** INFORMATION SUPPLIED follows **
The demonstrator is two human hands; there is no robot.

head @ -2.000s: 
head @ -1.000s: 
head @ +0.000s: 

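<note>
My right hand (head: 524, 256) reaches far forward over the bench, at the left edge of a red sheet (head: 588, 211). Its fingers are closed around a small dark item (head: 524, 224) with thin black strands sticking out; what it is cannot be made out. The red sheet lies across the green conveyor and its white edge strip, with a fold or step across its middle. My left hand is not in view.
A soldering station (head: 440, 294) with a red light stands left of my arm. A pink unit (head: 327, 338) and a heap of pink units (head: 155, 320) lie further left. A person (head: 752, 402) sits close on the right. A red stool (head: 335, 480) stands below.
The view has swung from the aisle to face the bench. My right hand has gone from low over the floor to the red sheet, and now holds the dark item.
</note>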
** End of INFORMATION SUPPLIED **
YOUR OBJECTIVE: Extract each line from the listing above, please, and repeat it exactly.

EXERCISE SOLUTION:
The demonstrator is two human hands; there is no robot.

head @ -2.000s: 
head @ -1.000s: 
head @ +0.000s: 

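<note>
My right hand (head: 524, 256) reaches far forward over the bench, at the left edge of a red sheet (head: 588, 211). Its fingers are closed around a small dark item (head: 524, 224) with thin black strands sticking out; what it is cannot be made out. The red sheet lies across the green conveyor and its white edge strip, with a fold or step across its middle. My left hand is not in view.
A soldering station (head: 440, 294) with a red light stands left of my arm. A pink unit (head: 327, 338) and a heap of pink units (head: 155, 320) lie further left. A person (head: 752, 402) sits close on the right. A red stool (head: 335, 480) stands below.
The view has swung from the aisle to face the bench. My right hand has gone from low over the floor to the red sheet, and now holds the dark item.
</note>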

Output is complete for this exercise.